▶ [Exercise] Return, from the lines below, each one that includes the word "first".

── Dataset entries

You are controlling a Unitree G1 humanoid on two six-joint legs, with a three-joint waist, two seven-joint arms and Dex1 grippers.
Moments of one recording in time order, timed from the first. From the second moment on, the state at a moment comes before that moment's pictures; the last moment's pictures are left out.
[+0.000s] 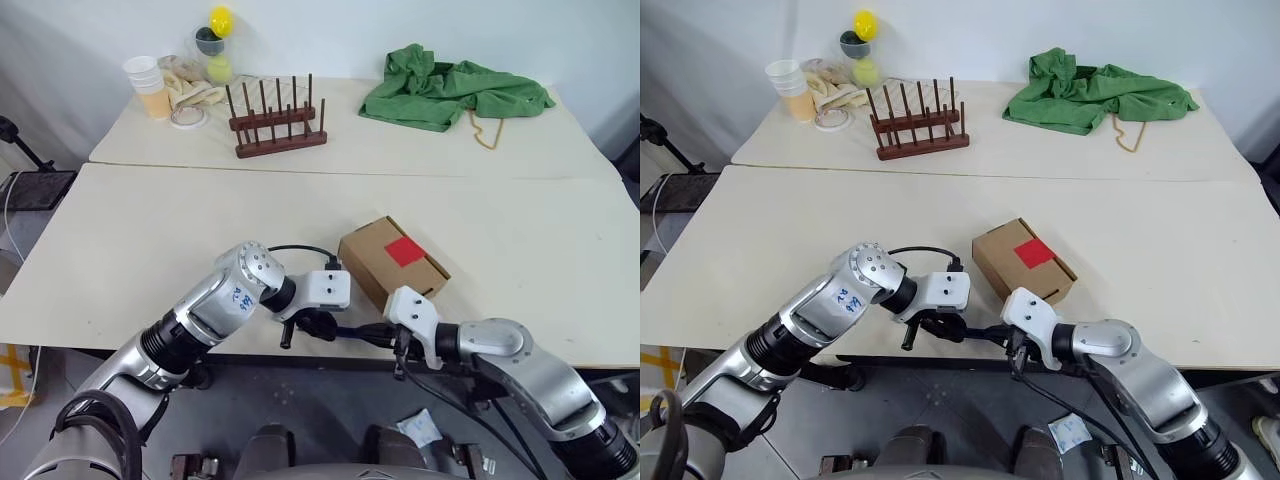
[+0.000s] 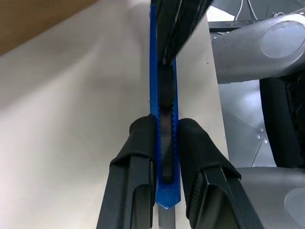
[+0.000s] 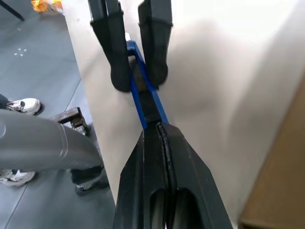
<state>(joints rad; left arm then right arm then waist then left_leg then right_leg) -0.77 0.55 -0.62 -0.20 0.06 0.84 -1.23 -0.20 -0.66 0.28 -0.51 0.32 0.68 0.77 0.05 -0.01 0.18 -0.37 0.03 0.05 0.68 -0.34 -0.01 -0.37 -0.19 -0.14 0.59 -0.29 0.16</state>
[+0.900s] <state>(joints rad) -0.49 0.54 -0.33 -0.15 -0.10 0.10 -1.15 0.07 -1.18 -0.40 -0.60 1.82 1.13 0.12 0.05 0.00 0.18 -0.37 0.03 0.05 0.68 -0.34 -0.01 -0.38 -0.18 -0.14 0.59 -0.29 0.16</state>
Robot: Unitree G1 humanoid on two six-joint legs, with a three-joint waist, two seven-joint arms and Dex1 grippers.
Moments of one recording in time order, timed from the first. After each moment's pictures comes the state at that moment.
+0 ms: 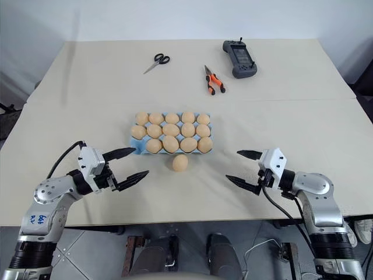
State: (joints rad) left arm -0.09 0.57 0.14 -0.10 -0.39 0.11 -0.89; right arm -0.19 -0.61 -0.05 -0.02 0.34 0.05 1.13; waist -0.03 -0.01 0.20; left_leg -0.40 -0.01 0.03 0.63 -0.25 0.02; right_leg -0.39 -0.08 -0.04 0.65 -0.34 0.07
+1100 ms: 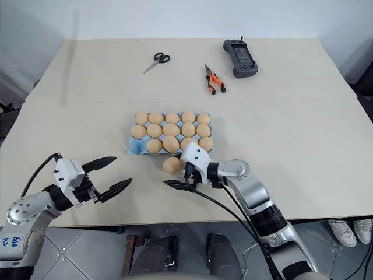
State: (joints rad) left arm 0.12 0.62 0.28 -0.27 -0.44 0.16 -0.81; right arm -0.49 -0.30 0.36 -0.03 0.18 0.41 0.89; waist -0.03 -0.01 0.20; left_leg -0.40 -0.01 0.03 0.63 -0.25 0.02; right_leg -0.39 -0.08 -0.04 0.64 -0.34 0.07
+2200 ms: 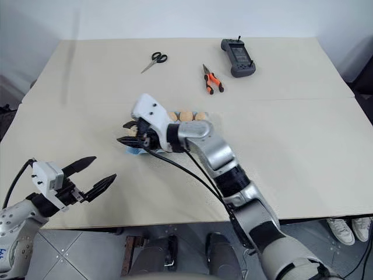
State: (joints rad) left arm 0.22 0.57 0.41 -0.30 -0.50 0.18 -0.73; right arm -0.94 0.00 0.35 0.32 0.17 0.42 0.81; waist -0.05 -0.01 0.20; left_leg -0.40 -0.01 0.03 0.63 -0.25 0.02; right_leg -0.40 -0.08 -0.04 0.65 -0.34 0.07
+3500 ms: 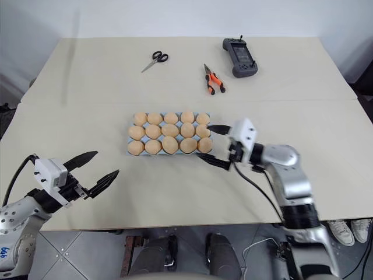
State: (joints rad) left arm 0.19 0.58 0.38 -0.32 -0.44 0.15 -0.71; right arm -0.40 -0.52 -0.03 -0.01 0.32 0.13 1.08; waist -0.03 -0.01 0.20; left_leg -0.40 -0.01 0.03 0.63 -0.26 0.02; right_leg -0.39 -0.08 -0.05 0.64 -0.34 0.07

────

▶ [Written answer]
Moments of one recording in time order, timed from the first. From the second moment on, the state at a moment comes before that moment's pictures; the last moment's pictures are left out.
Moments of one recording in time order, timed from the first. After each moment's pictures comes the state at that moment.

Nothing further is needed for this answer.